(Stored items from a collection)
•••••

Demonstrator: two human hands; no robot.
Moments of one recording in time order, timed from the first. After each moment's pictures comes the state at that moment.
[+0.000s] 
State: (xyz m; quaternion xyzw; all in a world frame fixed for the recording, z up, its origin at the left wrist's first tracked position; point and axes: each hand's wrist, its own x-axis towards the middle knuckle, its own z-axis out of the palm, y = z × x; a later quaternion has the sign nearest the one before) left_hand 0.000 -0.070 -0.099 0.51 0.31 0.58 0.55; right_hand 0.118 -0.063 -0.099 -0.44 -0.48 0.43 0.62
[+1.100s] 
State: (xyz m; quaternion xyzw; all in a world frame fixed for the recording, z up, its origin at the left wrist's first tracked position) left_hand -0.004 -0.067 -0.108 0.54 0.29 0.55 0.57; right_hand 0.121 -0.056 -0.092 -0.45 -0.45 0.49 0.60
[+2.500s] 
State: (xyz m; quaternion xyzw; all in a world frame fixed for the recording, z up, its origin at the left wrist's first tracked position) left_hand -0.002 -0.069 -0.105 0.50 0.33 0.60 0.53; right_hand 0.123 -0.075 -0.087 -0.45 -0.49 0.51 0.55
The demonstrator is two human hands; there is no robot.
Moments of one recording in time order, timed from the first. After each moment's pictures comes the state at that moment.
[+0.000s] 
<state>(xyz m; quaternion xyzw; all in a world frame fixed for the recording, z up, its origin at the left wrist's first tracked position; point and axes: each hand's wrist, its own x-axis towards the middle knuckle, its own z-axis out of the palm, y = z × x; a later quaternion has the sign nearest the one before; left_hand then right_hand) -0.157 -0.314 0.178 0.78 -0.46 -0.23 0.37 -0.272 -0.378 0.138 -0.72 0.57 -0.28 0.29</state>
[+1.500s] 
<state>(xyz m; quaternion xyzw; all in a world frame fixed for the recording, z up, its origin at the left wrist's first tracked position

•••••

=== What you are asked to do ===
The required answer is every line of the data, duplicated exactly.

=== Solution to the exercise ===
Demonstrator: two human hands; no robot.
Moments of one recording in time order, timed from the first. After each moment's pictures comes the state at that moment.
[+0.000s] 
State: (xyz m; quaternion xyzw; all in a world frame fixed for the recording, z up, its origin at the left wrist's first tracked position; point and axes: each hand's wrist, its own x-axis towards the middle knuckle, its own z-axis out of the palm, y = z × x; a later quaternion has the sign nearest the one before) left_hand 0.000 -0.070 -0.099 0.51 0.31 0.58 0.55; right_hand 0.118 -0.063 -0.099 -0.44 -0.48 0.43 0.62
[+1.100s] 
State: (xyz m; quaternion xyzw; all in a world frame fixed for the recording, z up, its origin at the left wrist's first tracked position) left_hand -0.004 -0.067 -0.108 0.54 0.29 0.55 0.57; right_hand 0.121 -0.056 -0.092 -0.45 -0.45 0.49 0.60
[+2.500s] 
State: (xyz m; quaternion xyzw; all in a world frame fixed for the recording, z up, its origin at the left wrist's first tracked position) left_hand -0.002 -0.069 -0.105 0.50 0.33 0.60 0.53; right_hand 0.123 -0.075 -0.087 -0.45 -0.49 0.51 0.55
The demonstrator is two human hands; there is no robot.
Moments of one recording in time order, timed from the first. After each moment's pictures comes the state at that moment.
[+0.000s] 
<state>(xyz m; quaternion xyzw; all in a world frame fixed for the recording, z up, its origin at the left wrist's first tracked position; point and axes: each hand's wrist, its own x-axis towards the middle knuckle, its own z-axis out of the palm, y = z × x; a later quaternion has the sign nearest the one before; left_hand then right_hand) -0.157 -0.314 0.178 0.78 -0.46 -0.23 0.37 -0.272 -0.378 0.138 -0.72 0.57 -0.28 0.29</state>
[+1.500s] 
<state>(xyz m; quaternion xyzw; all in a world frame fixed for the recording, z up, its origin at the left wrist's first tracked position

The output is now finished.